◆ **Exercise goal**
The result should be every line in the data below that carries the string "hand".

◆ **Source material**
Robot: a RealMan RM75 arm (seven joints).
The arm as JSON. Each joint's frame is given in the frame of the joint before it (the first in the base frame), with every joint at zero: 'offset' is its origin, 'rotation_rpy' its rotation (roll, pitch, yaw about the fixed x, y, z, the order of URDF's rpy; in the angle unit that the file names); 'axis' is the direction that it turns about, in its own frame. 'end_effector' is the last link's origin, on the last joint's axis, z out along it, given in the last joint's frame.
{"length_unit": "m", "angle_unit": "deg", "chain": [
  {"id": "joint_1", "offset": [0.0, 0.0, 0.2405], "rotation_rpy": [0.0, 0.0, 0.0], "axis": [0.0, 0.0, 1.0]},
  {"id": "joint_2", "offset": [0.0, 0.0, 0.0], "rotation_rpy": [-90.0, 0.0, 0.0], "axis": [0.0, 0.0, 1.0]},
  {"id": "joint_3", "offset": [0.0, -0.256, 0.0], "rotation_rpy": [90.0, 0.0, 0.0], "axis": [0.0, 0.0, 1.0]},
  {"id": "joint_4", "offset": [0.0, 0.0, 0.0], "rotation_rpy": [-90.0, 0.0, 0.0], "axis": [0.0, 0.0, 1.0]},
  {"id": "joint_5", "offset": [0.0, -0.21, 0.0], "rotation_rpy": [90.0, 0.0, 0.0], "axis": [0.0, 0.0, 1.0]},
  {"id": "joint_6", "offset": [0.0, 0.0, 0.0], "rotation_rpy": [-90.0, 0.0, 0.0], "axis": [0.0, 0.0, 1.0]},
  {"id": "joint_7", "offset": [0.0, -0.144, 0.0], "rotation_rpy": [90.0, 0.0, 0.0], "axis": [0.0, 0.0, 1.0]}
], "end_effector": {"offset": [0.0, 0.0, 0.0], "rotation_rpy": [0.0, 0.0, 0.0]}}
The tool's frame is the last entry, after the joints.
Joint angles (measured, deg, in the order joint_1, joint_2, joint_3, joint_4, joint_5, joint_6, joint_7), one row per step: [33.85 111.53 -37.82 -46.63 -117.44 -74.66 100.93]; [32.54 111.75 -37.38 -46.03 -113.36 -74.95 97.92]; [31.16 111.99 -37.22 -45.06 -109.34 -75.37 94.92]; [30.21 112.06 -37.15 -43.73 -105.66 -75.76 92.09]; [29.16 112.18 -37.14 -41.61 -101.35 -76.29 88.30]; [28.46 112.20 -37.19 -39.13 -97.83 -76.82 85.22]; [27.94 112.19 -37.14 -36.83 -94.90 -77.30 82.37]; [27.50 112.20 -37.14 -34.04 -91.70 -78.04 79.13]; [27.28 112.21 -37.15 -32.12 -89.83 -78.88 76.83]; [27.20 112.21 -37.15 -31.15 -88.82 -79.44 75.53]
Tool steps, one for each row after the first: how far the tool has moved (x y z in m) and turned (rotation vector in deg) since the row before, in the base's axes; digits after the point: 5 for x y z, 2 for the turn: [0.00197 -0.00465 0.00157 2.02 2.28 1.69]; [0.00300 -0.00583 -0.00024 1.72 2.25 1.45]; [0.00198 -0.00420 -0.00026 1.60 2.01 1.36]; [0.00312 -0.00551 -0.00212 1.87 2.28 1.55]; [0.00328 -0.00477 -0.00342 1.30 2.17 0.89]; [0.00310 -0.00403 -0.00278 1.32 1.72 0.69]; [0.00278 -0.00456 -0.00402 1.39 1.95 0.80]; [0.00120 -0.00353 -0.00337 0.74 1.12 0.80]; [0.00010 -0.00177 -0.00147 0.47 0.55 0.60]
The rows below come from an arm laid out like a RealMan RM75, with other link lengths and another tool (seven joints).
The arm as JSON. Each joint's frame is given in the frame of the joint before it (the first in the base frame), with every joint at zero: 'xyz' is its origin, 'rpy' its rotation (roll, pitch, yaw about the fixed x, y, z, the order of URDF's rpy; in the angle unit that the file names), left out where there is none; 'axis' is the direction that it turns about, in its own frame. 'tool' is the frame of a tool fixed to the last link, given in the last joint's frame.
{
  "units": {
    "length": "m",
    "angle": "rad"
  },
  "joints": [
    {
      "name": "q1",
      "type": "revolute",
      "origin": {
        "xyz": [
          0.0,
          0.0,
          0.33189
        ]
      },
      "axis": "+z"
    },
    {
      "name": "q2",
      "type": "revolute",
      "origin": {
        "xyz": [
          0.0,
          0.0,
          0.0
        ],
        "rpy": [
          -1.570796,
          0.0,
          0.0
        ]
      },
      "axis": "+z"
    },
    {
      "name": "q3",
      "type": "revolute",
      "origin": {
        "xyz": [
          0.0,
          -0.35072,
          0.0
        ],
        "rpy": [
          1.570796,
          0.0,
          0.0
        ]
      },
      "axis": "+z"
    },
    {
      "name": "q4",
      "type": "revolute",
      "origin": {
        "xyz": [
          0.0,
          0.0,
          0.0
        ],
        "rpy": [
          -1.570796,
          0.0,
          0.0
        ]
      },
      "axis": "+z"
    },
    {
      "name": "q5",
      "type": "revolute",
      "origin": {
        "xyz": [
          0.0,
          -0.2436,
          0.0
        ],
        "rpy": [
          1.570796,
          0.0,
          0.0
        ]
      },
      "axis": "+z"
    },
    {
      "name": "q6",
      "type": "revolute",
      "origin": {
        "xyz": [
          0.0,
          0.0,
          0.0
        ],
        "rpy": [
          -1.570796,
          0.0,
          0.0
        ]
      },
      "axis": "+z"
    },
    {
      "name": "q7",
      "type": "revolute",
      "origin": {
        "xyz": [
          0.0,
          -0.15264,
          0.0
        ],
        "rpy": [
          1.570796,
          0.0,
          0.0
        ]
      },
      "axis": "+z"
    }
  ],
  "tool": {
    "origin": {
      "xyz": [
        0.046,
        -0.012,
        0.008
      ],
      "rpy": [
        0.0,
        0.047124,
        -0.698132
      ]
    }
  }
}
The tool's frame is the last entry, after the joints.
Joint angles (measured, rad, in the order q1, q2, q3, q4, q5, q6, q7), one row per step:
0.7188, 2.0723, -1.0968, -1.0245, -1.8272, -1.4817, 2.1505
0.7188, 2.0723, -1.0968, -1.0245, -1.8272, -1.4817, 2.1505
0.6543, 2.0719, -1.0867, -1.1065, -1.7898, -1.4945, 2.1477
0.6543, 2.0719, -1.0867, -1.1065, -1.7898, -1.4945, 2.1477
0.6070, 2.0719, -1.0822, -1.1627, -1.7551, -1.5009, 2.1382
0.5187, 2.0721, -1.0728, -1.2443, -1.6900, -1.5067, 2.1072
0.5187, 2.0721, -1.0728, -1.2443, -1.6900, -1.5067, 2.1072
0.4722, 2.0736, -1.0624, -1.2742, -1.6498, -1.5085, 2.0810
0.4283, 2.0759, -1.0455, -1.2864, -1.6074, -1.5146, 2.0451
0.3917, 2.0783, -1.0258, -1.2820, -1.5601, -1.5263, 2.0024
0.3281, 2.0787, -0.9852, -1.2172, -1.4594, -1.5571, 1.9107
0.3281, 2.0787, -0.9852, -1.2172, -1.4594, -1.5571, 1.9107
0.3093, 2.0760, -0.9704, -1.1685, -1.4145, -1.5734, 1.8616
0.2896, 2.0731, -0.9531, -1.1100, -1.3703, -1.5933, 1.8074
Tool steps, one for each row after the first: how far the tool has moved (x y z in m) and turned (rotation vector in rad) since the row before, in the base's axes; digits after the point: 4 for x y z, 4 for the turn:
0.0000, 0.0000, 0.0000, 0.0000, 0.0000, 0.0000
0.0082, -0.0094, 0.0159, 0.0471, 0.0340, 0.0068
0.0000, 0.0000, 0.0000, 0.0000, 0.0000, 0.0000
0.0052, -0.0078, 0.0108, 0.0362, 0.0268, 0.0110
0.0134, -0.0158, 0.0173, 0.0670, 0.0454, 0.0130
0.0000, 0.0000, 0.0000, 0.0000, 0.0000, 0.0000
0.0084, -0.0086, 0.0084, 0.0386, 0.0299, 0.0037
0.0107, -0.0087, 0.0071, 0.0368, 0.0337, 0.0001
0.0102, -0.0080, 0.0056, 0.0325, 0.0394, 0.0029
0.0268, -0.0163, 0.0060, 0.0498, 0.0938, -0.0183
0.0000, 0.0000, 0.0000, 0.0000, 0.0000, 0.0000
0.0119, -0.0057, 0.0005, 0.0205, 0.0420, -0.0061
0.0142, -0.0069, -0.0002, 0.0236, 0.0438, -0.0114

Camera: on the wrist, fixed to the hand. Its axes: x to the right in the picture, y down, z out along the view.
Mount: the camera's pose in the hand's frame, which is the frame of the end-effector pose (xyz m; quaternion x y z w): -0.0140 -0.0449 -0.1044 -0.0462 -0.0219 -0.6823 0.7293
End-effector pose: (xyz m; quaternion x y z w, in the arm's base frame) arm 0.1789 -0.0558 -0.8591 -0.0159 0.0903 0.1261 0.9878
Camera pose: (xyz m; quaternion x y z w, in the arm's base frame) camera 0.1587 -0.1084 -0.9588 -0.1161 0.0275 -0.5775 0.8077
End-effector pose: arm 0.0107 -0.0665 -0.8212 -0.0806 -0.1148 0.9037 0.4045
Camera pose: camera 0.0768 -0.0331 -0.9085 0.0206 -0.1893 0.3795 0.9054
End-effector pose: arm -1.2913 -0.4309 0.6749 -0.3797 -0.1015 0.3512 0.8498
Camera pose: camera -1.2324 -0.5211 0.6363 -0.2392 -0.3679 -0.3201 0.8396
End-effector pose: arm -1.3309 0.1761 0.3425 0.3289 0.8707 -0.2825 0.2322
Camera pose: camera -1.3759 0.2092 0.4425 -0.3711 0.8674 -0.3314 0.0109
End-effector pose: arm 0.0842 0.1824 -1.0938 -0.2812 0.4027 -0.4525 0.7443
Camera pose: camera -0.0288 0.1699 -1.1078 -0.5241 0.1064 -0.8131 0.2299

◆ **Problem solution**
Camera: on the wrist, fixed to the hand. Its axes: x to the right in the picture, y down, z out along the view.
Mount: the camera's pose in the hand's frame, which is the frame of the end-effector pose (xyz m; quaternion x y z w): -0.0140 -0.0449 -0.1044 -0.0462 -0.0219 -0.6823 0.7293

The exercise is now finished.